En conséquence, seront déclarées irrecevables les demandes tendant à’la condamnation de la SASU DE L’ÎLE au paiement’des’sommes de :
— 5 592 € au titre des frais de remise en état du fonds, objet du contrat de location-gérance ayant lié les parties, augmentée des intérêts au taux légal à compter de la demande,
— 733,61 € au titre de la créance de la société PRESTIGE VINS & BOISSONS, augmentée des intérêts au taux légal à compter de la demande,
— 2 800 € au titre de l’arriéré locatif, augmentée des intérêts au taux légal à compter de la demande.
Sur les demandes accessoires :
Les deux parties succombant partiellement, chacune sera condamnée à supporter ses propres dépens de première instance et d’appel.

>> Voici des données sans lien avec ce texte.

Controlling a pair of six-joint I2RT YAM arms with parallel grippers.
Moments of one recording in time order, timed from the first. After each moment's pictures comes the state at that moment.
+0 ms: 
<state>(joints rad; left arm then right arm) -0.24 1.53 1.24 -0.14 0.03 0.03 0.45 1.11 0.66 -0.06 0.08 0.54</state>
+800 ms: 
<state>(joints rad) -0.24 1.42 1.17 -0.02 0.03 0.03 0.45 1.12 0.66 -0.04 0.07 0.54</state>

L’équité commande, en outre, de ne pas faire application des dispositions de l’article 700 du code de procédure civile en première instance et à hauteur d’appel.
P A R C E S M O T I F S
La Cour,
Infirme l’ordonnance rendue le 15 janvier 2025 par le juge des référés commerciaux du tribunal judiciaire de Strasbourg, telle que déférée, en toutes ses dispositions,
Statuant à nouveau et y ajoutant':
Condamne la SAS L’ABRIAND à payer à la SASU DE L’ÎLE une provision de 5'674,39 €, avec intérêts au taux légal à compter du 19 novembre 2024,
Dit n’y avoir lieu à référé pour le surplus de la demande,
Déclare irrecevables les demandes présentées par la SAS L’ABRIAND, tendant à’la condamnation de la SASU DE L’ÎLE au paiement’des’sommes de :
— 5 592 € au titre des frais de remise en état du fonds, objet du contrat de location-gérance ayant lié les parties, augmentée des intérêts au taux légal à compter de la demande,
— 733,61 € au titre de la créance de la société PRESTIGE VINS & BOISSONS, augmentée des intérêts au taux légal à compter de la demande,
— 2 800 € au titre de l’arriéré locatif, augmentée des intérêts au taux légal à compter de la demande,
Condamne chaque partie à assumer la charge des dépens engagés en première instance et en appel,
Dit n’y avoir lieu à faire application des dispositions de l’article 700 du code de procédure civile en première instance et à hauteur d’appel.